Obamacare is not universal healthcare. There's good reason to believe that the amount we spend on healthcare, and it's resulting negative impact on the economy, is far more due to our lack of a universal system, which is far cheaper to administer, than it is to moving to much towards a system that is universal through all stages of a disease process, not just when it becomes it's most expensive. Reducing the strain that healthcare costs put on the economy is actually one of the best things you can do in a bad economy.

It's not what I would consider moral, but I'd prefer a system that was at least consistent to our current one. Either we guarantee treatment of a condition, or we don't, but this half-and-half thing is idiotic.

Specializes in NICU, PICU, Transport, L&D, Hospice.

So we all understand that some are terribly unhappy with "Obamacare".

What are the proposed improvements or what is the preferred method to enable all American citizens to gain access to affordable preventative and acute health care in this country?

I'm okay with the notion of repealing the ACA.

Will it be replaced?

Will insurers again be allowed to disqualify those with pre-existing conditions?

Will parents be able to keep their young adult children on their policy regardless of college attendance?

Should we get rid of EMTALA in effort to reduce our health care costs as part of GDP?

Will the amount of insurance premiums spent on actual health care vs. "overhead" go back down if we repeal the ACA? Will the insurer get to keep 25, 30, 40% of premiums to pay for executive salary and bonus packages again?

Will we see a return to the previous pattern of rate and cost hikes (>119% between 1999 and 2008) when we repeal the ACA?

We understand that so many people are so unhappy with the ACA and want it repealed.

We simply don't understand what the plan is after the repeal. We don't understand what improvements or replacements are planned.

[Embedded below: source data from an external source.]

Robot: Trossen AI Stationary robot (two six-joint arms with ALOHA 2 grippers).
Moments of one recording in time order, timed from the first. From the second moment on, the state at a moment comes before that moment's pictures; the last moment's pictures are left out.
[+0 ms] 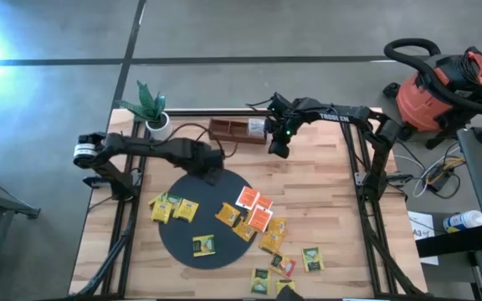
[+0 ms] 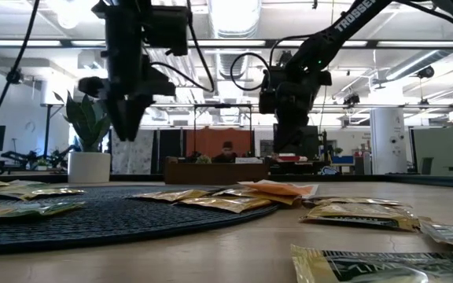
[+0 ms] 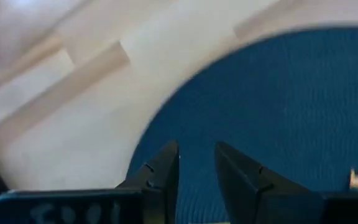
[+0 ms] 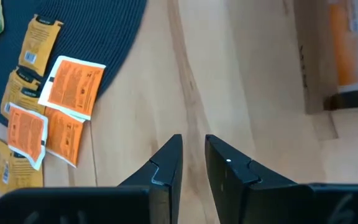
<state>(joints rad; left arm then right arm) 0.10 1.56 1.16 -1.08 -0.24 -0.95 -0.61 1.87 1.32 -0.73 -0.55 -0.25</state>
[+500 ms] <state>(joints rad) -0.04 1.55 1.16 -1.20 0.03 -1.03 -0.61 1.86 1.32 -0.71 -0.55 -0.27</state>
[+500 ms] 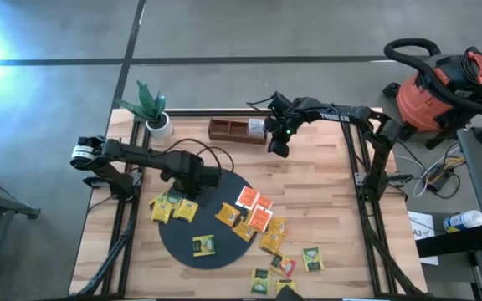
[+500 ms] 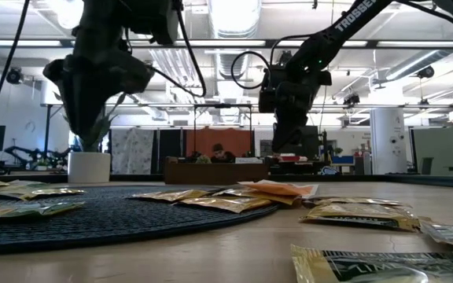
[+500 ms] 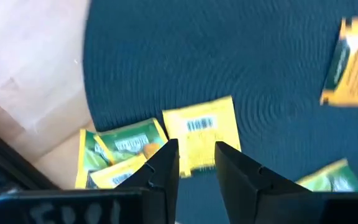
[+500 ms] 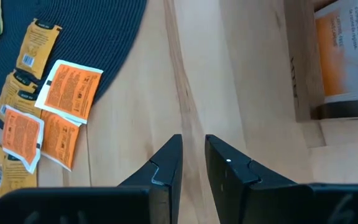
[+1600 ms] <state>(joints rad) -0.14 1.54 0.96 -1.15 0.20 -1.20 -0.57 1.86 1.31 -0.67 -0.55 -0.19</state>
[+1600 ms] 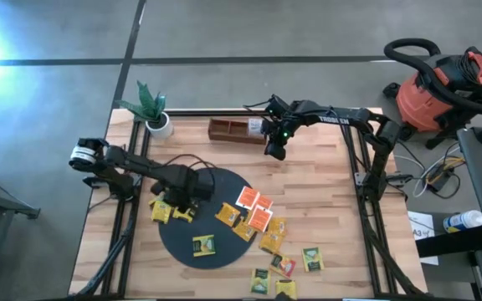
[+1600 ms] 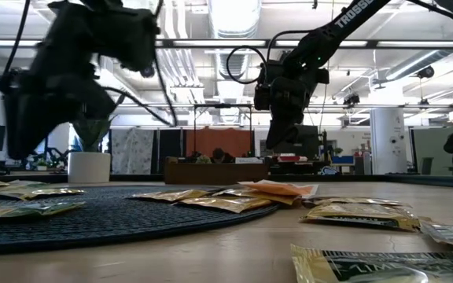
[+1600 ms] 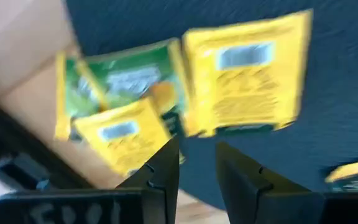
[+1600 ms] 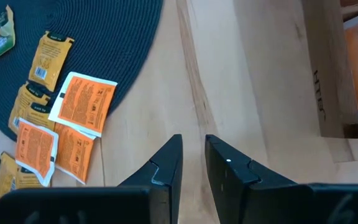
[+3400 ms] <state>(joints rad) -0.29 1.45 0.82 -0.60 0.24 -1.34 -0.53 1.86 1.30 -0.64 -0.55 -0.18</state>
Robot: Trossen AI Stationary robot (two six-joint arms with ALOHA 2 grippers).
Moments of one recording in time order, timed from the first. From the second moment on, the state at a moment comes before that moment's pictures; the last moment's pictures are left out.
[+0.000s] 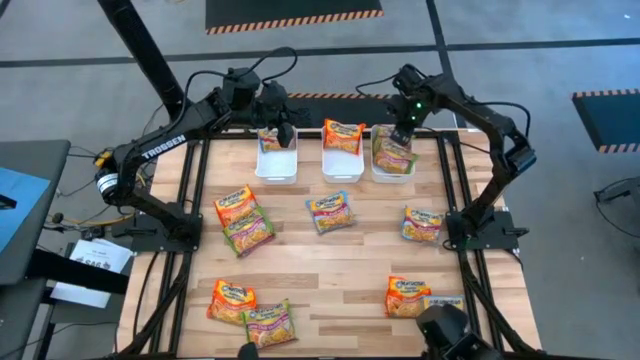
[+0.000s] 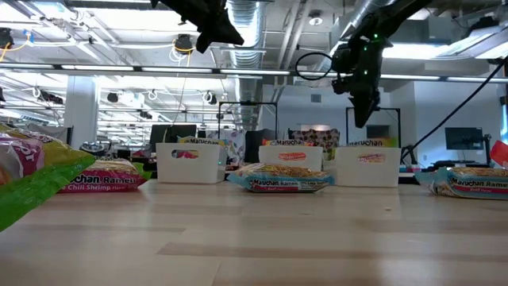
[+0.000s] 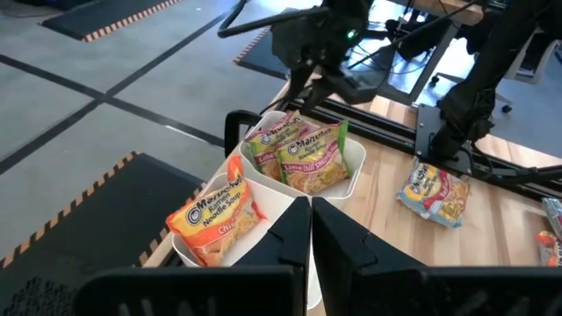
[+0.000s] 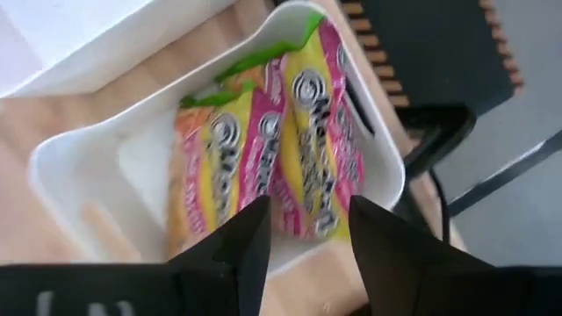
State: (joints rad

Will it just go back to the way it was before?

Perhaps rather than calling liberals names and trying to incite agravation and irritation some concrete ideas for improving our health insurance system could be explored by those who hold such deeply felt animus for the ACA.

In the absence of that we are left with the notion that some Americans are just too poor or too ill or too stupid and they should be allowed to die because that is what is most fiscally responsible for the American government and society.